# Photoshop 6



## Dori1960 (May 19, 2011)

A friend has a copy of PS 6 she is willing to give me, is this legal? Will it run on Win 7 64?

I searched but find conflicting answers. Thanks!


----------



## Done_Fishin (Oct 10, 2006)

is the "copy" an original copy with "key" and are you able to register yourself as the owner / user ?? If the answer is "Yes" then you can use it legally 

as for win 7 if it won't run as 64 bit you should be able to install it / run it as a 32 bit application ..


----------



## Dori1960 (May 19, 2011)

I don't have it yet. I have always used freeware or bought my own software, so this is unfamiliar territory for me.
To clarify, I should be able to type me as the owner and install the key with no errors so long as it is not installed on her comp? 

Thanks!


----------



## DonaldG (Aug 23, 2007)

Strictly speaking, you never 'own' the software. When you 'buy' it, what you are in fact purchasing is a licence to use the software. The software itself remains the property of the property intellectual rights owner. EG: Adobe.

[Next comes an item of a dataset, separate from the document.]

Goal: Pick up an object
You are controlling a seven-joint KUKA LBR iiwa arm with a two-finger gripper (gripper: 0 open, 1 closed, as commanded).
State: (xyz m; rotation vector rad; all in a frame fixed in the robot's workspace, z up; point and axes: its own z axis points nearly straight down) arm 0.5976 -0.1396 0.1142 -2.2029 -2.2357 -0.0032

Again strictly speaking, the licence usually only allows for one copy to be placed on one machine and if you have several machines, you should purchase a separate licence for each machine. This is starting to change, some authors are now permitting installations on several machines as long as it is not used commercially. IE: for the family at home.


----------



## Dori1960 (May 19, 2011)

Thanks, I just wanted to make sure everything was legit, don't want to get into trouble.


----------



## DonaldG (Aug 23, 2007)

Check you PMs Dori


----------



## Dori1960 (May 19, 2011)

Done.


----------